I have owned many Garmin products over the years and is as usual for the company they release products and the wait for the public to find problems and then Garmin slowly and I do mean slow,y fixes them through firmware updates. I rode the Garmin Vector 2 pedals for three years and the same thing happened with those when they came out. I was hoping this would not be the case with the Vector 3 put I was wrong. They were working fine and then there was a firmware update a few weeks go to add I guess better Bluetooth connectivity and well that was the end of my pedals. I continue to get a error message that the right pedal is missing. I followed every possible recommendation ontheGarminforum and it still did not work. I talked to customer support a week ago and they were sending me out a new battery holder. I still do not have it so I have nonfunctional power unit. It is frustrating beyond belief dealing with Garmin and their products. Oh, I doubt it is the battery holder so the next step would to give me a new set of pedals. I'm sure that will take a month.

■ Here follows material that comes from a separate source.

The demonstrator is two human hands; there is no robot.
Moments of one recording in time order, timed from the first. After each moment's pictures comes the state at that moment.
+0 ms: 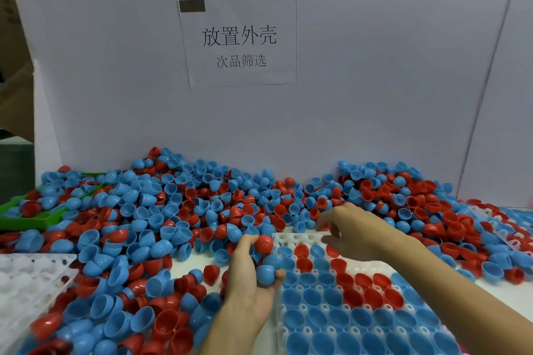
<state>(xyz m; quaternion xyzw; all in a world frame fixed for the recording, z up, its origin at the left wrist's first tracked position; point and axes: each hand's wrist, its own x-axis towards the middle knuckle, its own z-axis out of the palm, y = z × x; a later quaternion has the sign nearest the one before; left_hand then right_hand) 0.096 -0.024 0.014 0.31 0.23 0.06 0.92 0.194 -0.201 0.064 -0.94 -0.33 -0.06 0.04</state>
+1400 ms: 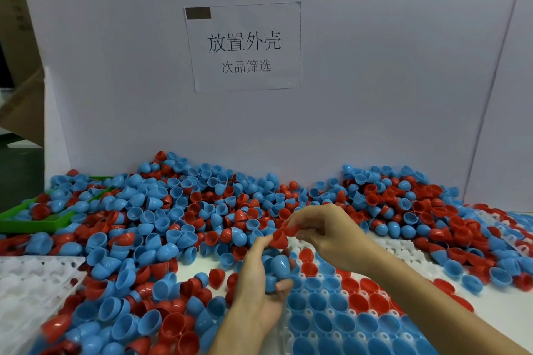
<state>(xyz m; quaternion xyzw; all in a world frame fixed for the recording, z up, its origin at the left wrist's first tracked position) 0.090 -0.027 0.019 0.32 0.16 0.00 0.93 0.164 -0.162 0.062 -0.84 -0.35 -0.03 0.40</state>
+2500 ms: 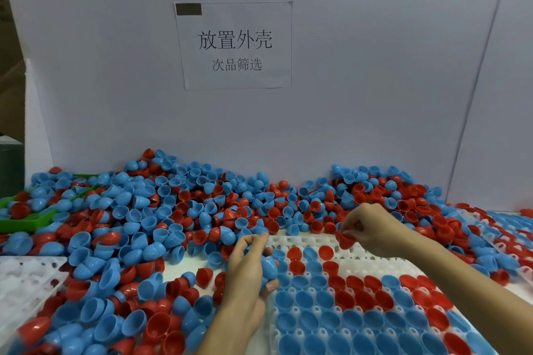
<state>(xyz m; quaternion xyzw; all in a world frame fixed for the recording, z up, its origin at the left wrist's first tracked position) 0.102 -0.026 0.000 0.47 0.14 0.09 0.87 0.211 -0.246 0.062 -0.97 -0.23 -0.04 0.12</state>
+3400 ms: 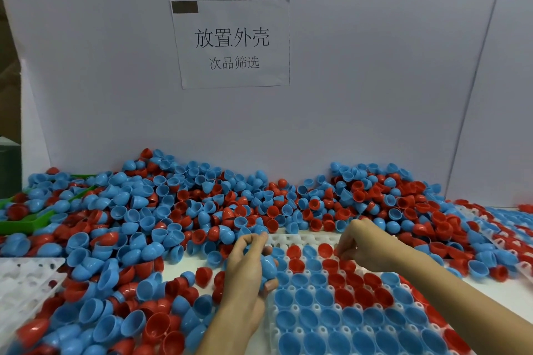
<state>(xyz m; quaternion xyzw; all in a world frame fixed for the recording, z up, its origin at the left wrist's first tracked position) 0.104 -0.025 -0.003 0.47 0.14 0.10 0.86 0.214 -0.245 0.032 -0.96 -0.25 0.02 0.10</state>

I will never buy another Garmin product.
I love these pedals. They are super easy to install. The pedal platform is very stable and feels stiff and secure like a good Look or SPD-SL pedal. Cleat wear has been good so far. The weather seals are a little tight when you first get them, but this is actually a good thing if you ride in the rain. Power numbers has been comparable to my Quarq, so I'm happy.
This is my third power measurement system and so far easily my favorite. After using the classic power to hub system, I upgraded to a Quark crankset, which I continue to use.

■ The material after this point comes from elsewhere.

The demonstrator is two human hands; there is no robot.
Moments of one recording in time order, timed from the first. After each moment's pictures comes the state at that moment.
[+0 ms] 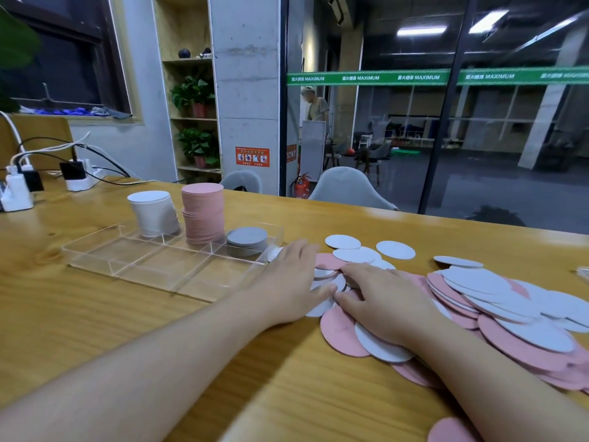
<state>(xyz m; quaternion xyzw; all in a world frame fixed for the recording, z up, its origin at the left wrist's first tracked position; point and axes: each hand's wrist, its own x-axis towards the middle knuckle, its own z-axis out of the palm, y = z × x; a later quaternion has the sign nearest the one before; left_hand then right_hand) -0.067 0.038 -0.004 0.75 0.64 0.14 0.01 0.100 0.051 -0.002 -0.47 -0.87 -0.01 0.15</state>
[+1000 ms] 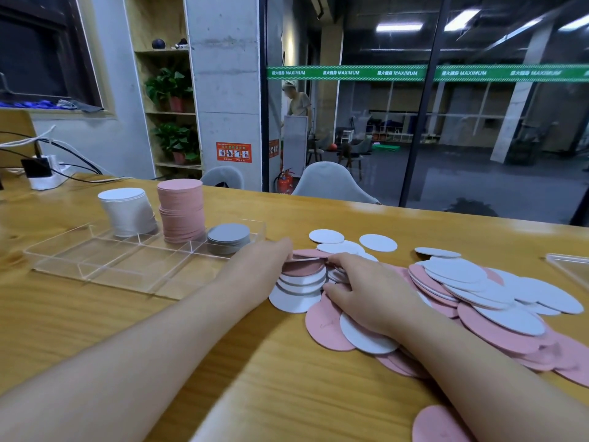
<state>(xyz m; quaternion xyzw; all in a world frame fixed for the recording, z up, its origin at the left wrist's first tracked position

I bought the Garmin pedals for a second bike. The pedals install like any other pedals which make them a much easier upgrade than the cranks. They pedals also offer additional information, such as power center offset, not available with other measurement systems.
I've found the power phase information particular helpful in improving my pedal stroke and efficiency.
I've used them for about 1000 miles and haven't had to replace the batteries yet.
I moved from Shimano Dura-ace SPD-SL pedals to these Garmin Vector 3's and was pleasantly surprised that the Garmin's feel just as solid as the Shimano pedals did. The difference obviously is that I can now read power via the pedals. Overall, the Garmin cleats work well and install basically the same as my old SPD-SLs.
If I had one negative to say about the pedals so far, it is that the seals on the bearings are a little tight, so the pedals don't spin as freely as my previous Shimano pedals. which means sometimes they are in a weird position when you clip in. I'm assuming these seals will loosen up after a few more months of training.
I bought a ton of batteries (They are cheap) in anticipation that I would need to change these out fairly often, but I'm up to 30 hours or so of riding and no need to change so far.
Overall, very happy with the Garmin pedals and they are super easy to install and move from bike to bike. That's going to be a big help for me later in the season when I move the pedals from my road bike to my time trial bike and back.